ENTRE LE MARTEAU DU COUVRE-FEU ET L’ENCLUME DES EMPLOYEURS
Il a été également noté que des milliers de Sénégalais qui travaillent dans les sociétés privées n’ont pas bénéficié de mesures d’accompagnement. Ces travailleurs sont entre le marteau du couvre-feu et l’enclume des employeurs. Ils empruntent tous les jours à pied les routes, quittant ainsi leur lieu de travail en ville pour rallier les banlieues dakaroises. Sans pitié, une bonne partie du patronat retient ses travailleurs jusqu’à 16 heures voire 17 heures, sans leur assurer le transport pour le retour. Et face à la limitation des passagers dans les bus et autres véhicules de transport, nombre d’entre eux risquent tous les jours de se retrouver dans la rue à 20 heures. En plus, il y a une flambée des prix du transport qui rend la vie plus compliquée à ces nombreux goorgoorlu (Ndlr : des gens qui peinent à joindre les deux bouts). Pour ce qui est des mesures d’hygiène dans les bus de transport, des chauffeurs du transport public comme privé se plaignent de ne pas être dotés de gants, de masques et des gels antiseptiques. Un chauffeur de Dakar Dem Dikk contacté par «L’As» renseigne qu’ils sont nombreux à ne pas en disposer parce qu’il n’y en a pas assez. Au même moment, si de nombreux Sénégalais, malgré toutes ces difficultés, tentent bon an mal an de respecter l’état d’urgence et le couvre-feu, dans certains quartiers de la banlieue dakaroise, c’est l’insouciance qui règne au vu et au su des autorités déconcentrées. Les gens semblent faire fi des mesures d’état d’urgence, se rassemblant dans les plages et autres espaces de jeu. Au lieu de rester chez elles, les populations, notamment les jeunes, semblent ne pas avoir une claire conscience du danger et passent pratiquement tout leur temps dans les plages, les rues, jouant au foot dans les étroites rues ou buvant du thé ou du café dans les grand-places. Comme si le virus ne circulait que le jour. Et face à cette situation, aucune mesure n’est prise. Les autorités oublient qu’avec l’état d’urgence, ils peuvent réduire certaines formes de rassemblements et de déplacements inutiles.

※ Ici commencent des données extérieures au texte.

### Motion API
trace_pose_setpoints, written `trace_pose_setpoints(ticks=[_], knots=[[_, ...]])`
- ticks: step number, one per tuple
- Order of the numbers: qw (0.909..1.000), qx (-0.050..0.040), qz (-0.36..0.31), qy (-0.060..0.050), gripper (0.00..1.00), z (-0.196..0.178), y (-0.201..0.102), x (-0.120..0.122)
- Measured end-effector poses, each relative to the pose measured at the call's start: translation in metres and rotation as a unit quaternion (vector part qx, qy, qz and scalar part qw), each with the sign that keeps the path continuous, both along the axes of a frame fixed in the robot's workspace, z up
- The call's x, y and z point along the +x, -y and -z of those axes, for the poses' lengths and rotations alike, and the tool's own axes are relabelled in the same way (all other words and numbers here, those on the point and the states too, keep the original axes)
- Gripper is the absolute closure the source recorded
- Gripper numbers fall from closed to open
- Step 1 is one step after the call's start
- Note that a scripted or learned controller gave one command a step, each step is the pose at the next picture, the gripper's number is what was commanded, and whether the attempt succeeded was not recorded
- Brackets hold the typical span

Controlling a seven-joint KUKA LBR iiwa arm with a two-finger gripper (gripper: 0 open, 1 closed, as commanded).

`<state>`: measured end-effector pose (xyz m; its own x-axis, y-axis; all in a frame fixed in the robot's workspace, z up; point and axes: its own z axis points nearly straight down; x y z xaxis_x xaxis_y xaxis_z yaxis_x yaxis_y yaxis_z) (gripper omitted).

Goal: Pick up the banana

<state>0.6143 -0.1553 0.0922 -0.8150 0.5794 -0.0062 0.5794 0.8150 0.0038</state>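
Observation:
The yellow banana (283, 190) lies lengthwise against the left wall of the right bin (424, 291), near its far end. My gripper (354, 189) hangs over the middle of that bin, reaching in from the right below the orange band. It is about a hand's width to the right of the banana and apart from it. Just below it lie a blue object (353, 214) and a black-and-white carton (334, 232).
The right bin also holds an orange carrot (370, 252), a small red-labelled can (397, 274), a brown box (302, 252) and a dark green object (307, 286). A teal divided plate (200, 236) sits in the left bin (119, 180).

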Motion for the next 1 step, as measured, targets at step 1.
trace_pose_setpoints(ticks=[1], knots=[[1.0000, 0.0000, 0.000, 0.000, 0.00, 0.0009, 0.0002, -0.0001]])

PIC DE CAS DECLARES DURANT LA PREMIERE SEMAINE DE L’ETAT D’URGENCE
Et tout cela pousse à se poser la question de savoir s’il ne faudrait pas déclarer un confinement total, surtout que la maladie compte tous les jours de nouveaux cas. Alors qu’une application stricte de l’état d’urgence tel que décrété par le chef de l’Etat aurait pu régler l’affaire. Surtout qu’un confinement total pourrait créer un drame social vu qu’une grande partie de l’économie sénégalaise est informelle.
En effet, la majeure partie des ménages vit de la débrouillardise. Ils sont tenus par des personnes qui se lèvent chaque matin pour chercher la dépense quotidienne. Autre fait qui a retenu notre attention, c’est que la courbe est ascendante depuis que l’état d’urgence est déclaré avec les plus grands pics de cas déclarés depuis l’arrivée du coronavirus au Sénégal. Le 24 mars 2020, on en était à 86 cas déclarés positifs dont 8 guéris et 78 sous traitement. Hier, 31 mars 2020, on en était à 175 cas confirmés dont 40 guéris et 135 sous traitement.